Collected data
*** Block opens ***

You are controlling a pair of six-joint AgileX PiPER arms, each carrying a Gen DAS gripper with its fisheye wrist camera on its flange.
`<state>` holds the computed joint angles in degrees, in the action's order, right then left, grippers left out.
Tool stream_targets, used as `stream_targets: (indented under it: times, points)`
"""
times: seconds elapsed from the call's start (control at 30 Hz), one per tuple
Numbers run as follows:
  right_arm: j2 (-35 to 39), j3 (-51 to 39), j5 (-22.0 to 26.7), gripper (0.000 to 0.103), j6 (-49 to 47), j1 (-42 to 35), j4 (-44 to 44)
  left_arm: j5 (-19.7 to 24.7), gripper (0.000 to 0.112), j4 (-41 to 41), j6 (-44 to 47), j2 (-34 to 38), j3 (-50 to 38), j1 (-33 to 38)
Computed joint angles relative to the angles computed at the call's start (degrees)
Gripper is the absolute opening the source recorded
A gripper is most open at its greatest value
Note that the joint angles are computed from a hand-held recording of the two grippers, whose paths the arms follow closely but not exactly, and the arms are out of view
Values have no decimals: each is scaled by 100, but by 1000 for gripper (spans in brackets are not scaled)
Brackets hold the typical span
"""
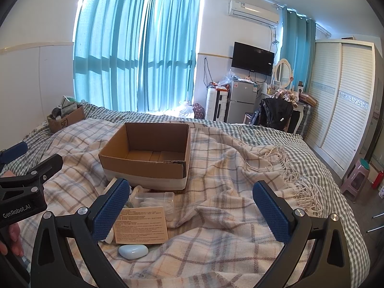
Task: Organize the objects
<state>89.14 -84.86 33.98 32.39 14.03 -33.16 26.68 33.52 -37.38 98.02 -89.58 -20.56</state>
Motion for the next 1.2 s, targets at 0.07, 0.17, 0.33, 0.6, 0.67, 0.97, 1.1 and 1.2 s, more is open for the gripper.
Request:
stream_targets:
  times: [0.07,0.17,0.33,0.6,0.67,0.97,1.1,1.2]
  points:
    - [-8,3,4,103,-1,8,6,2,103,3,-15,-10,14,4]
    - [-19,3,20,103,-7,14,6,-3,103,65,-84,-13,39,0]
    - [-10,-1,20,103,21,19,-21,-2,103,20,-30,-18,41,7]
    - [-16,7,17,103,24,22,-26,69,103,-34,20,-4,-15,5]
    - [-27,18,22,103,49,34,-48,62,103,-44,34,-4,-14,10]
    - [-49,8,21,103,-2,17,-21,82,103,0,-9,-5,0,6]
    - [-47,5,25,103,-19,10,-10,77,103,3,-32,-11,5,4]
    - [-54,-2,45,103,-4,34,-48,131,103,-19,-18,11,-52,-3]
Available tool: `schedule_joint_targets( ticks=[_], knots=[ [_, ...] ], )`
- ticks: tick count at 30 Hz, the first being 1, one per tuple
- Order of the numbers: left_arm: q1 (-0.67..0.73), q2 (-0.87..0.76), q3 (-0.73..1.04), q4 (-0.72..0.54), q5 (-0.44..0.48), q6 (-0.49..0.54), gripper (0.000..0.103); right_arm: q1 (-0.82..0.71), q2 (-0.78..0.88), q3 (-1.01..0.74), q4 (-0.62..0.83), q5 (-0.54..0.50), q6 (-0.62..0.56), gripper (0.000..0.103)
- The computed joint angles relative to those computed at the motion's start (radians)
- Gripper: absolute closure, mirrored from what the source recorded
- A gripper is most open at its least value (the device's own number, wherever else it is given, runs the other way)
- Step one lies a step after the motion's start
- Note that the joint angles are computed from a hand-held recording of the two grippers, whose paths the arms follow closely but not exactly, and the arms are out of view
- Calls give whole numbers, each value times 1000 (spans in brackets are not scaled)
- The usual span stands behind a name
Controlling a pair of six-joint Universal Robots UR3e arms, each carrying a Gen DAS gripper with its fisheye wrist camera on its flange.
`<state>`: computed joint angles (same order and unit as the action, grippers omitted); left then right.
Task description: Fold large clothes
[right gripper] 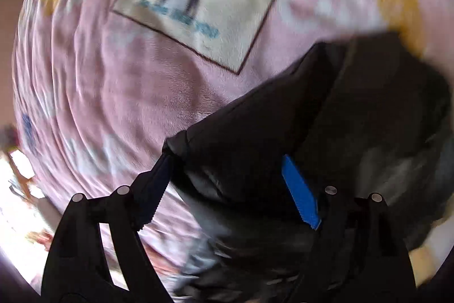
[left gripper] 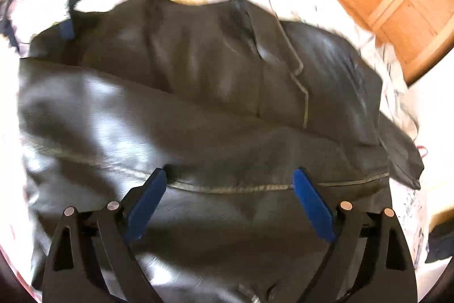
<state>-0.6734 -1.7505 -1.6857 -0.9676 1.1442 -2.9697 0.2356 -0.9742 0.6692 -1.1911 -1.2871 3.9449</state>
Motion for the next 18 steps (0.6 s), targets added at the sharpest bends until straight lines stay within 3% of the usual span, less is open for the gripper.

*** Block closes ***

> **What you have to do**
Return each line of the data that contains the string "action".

> **Task solution**
`<state>` holds the computed joint angles in degrees, in the action's order, right then left, grippers left out.
`<state>`: computed joint angles (same order and unit as the action, grippers omitted); left then right.

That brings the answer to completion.